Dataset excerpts
|---|

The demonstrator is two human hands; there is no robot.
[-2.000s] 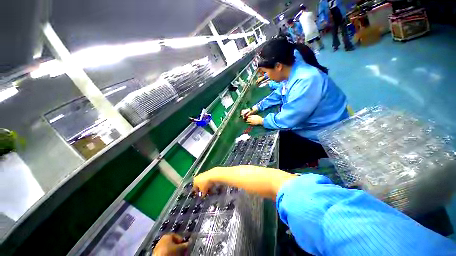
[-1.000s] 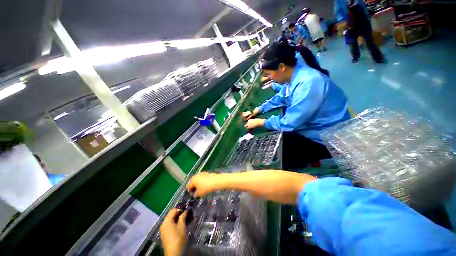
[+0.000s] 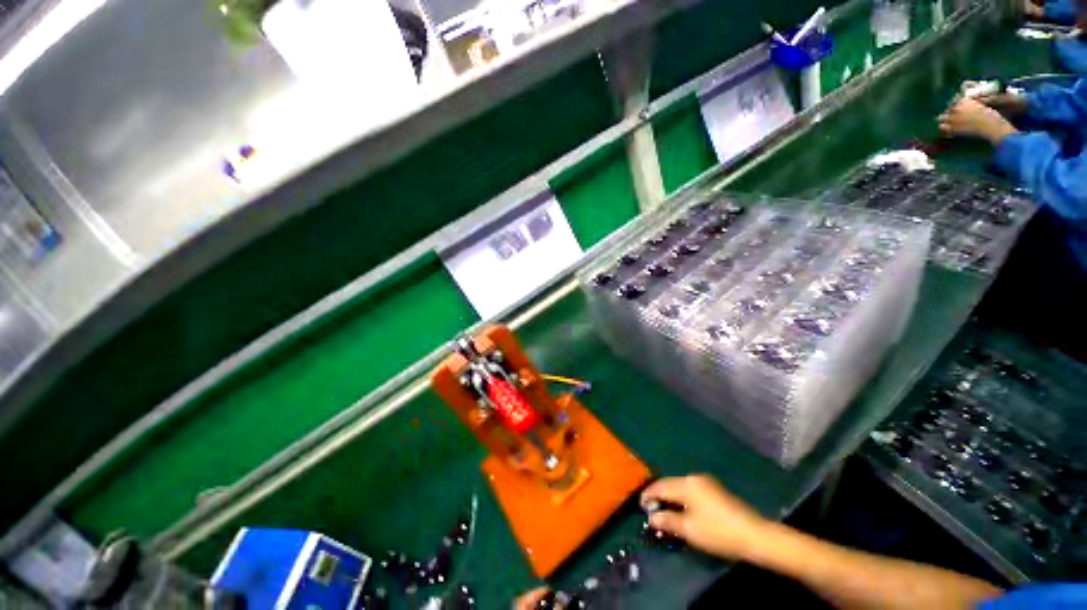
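Observation:
The orange toggle press (image 3: 572,500) stands on the dark green bench mat, its red lever grip (image 3: 510,403) folded down over the front. My right hand (image 3: 703,517) is at the right corner of its base, its fingertips closed on a small black part (image 3: 663,506). My left hand (image 3: 533,599) is mostly cut off by the bottom edge, in front of the base beside small black parts; its grip is hidden. More loose black parts (image 3: 417,572) lie left of the press. Whether the press nest holds a part is unclear.
A tall stack of clear blister trays (image 3: 763,358) stands right of the press, with a lower tray (image 3: 989,453) nearer me. A blue box (image 3: 292,572) is at the lower left. A yellow lead (image 3: 563,381) lies behind the press. Another person's hands (image 3: 977,119) are at the upper right.
The view has swung left and down to the press. My hands have left the top of the tray stack and are now low by the press base.

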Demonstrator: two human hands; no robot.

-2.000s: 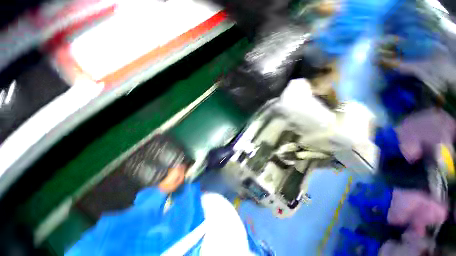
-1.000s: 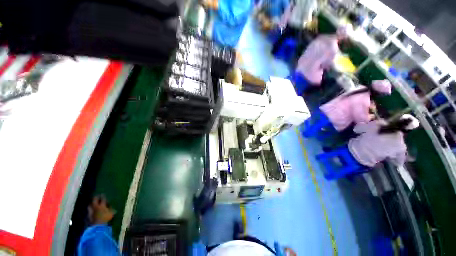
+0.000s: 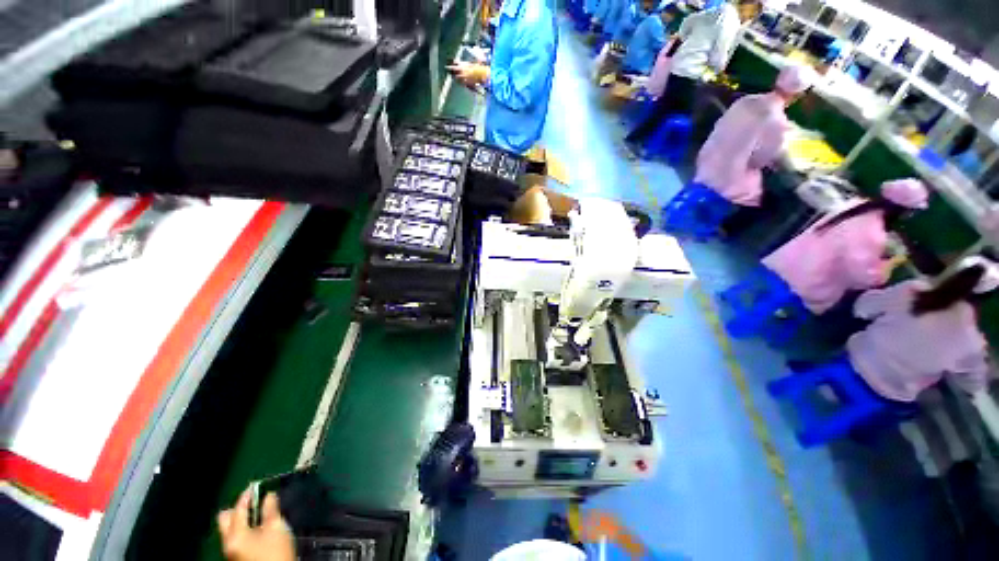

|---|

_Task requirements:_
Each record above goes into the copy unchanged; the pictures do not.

_Solution to the problem:_
The demonstrator is two human hands; there is no robot.
[-2.000s] 
[-1.000s] 
[+0.000s] 
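Observation:
The orange toggle press (image 3: 572,500) stands on the dark green bench mat, its red lever grip (image 3: 510,403) folded down over the front. My right hand (image 3: 703,517) is at the right corner of its base, its fingertips closed on a small black part (image 3: 663,506). My left hand (image 3: 533,599) is mostly cut off by the bottom edge, in front of the base beside small black parts; its grip is hidden. More loose black parts (image 3: 417,572) lie left of the press. Whether the press nest holds a part is unclear.
A tall stack of clear blister trays (image 3: 763,358) stands right of the press, with a lower tray (image 3: 989,453) nearer me. A blue box (image 3: 292,572) is at the lower left. A yellow lead (image 3: 563,381) lies behind the press. Another person's hands (image 3: 977,119) are at the upper right.
The view has swung left and down to the press. My hands have left the top of the tray stack and are now low by the press base.
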
Demonstrator: two human hands; no robot.

-2.000s: 
-1.000s: 
+0.000s: 

Nothing remains to be added to the exercise.